Colin groaned muddily. "It's all going away."
"What?" I said.
"The dream of the world. All going away..."
Victor said, "It's on his finger."
Foolish of me. There it was. It had a controlling monad, just like a living being. The monad had been forced out of alignment by an Amazonian azure ray, and the internal nature of the ring had turned into something materialistic, dull, and inert.
I twisted the monad back into shape, but the internal nature of the ring did not change. Mending the break in a glass after the water had run out.
"Nothing's happening," I said.
Victor said, "Can you reproduce the effect Miss Daw used to propel you out of the fourth dimension? I've neutralized all energy flows in this area; he should not be able to track us, either by magic or by electronics-"
"Wait! I see something!"
"Report."
"It's the corpse. The giant whatever-it-is inside the hollow horse coffin. The genie in the ring, do you know who I mean?"
Victor said, "The icon representing the ring of Gyges."
"He says there is an object in our future. No one can defeat the God of Speed in a race; no one can outrun him. It's fate."
Vanity said, "Don't listen to him! He's lying! Don't believe it."

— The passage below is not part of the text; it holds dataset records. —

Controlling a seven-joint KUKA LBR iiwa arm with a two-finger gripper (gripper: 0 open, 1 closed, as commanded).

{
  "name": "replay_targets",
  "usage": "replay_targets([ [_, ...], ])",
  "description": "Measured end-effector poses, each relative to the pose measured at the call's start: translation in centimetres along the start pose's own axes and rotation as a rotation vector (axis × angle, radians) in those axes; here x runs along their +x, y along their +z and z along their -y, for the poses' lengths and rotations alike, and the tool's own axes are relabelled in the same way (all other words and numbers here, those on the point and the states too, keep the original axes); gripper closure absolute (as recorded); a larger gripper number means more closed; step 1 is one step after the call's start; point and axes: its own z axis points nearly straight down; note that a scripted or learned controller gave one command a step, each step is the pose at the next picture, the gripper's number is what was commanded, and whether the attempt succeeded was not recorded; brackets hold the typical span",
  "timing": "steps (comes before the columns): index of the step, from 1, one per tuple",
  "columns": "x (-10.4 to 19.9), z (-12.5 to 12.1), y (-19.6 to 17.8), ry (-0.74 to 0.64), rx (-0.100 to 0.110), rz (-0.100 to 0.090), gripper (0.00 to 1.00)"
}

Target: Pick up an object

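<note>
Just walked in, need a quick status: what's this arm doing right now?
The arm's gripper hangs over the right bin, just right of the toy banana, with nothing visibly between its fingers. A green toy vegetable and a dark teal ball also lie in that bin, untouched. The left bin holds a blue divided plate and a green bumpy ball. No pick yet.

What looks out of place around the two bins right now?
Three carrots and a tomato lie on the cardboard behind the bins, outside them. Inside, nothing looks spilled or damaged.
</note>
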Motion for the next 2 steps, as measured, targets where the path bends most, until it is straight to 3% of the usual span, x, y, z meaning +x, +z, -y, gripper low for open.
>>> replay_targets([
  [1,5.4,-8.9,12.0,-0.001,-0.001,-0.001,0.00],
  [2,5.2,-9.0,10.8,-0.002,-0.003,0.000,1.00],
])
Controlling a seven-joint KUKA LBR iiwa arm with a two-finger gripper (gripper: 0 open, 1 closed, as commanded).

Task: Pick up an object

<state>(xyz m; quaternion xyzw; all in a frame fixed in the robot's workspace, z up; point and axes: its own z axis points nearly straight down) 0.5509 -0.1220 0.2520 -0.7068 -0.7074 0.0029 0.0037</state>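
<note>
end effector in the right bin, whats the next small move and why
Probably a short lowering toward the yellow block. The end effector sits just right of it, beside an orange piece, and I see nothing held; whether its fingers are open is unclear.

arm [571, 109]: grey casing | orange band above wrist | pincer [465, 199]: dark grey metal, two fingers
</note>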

I looked at Vanity. She was kneeling, cradling Quentin in her arms. Quentin stirred and moaned feebly. He was not dead.
She said, "Dead people work for the bad guy, remember? The guy with the keys to the underworld?"
Victor said, "Amelia, what were the four steps needed for us to undo an Olympian decree of fate?"
I said, "It is complex, but I can sum it up: Each of us has a part to play. First, I am supposed to give the destiny enough free will to allow it to be changed.
"Second, a destiny is a curse. It uses sympathy and contagion to organize the spirits of the universe to want a certain outcome. To annul that requires magic: Quentin's paradigm.
"Third, a destiny is fixed and inescapable, as dispassionate as a law of nature. That's you. I think you take away the free will I give the destiny-force, so that it acts according to a mechanistic cause and effect.
"I was told that finally, a psychic event of a type and kind unknown must take place at the final step to make it permanent. Unknown to my people! My sister Circe has a blind spot, because of her paradigm: She didn't know what Colin's role was supposed to be." I swallowed. "I volun-teered, you know. It was to get that message through that I came into this world, and suffered all this, and met you."
Vanity cut in impatiently, "Do we need that last part? Do we care if it is permanent or not, at this point? If we just temporarily made it possible to outrun Trismegistus, then we could outrun him, right?"
I said to Victor, "There was one thing more: Time-space must be arranged to permit the laws of nature under which these four events may take place. That sounds like a Vanity thing to me."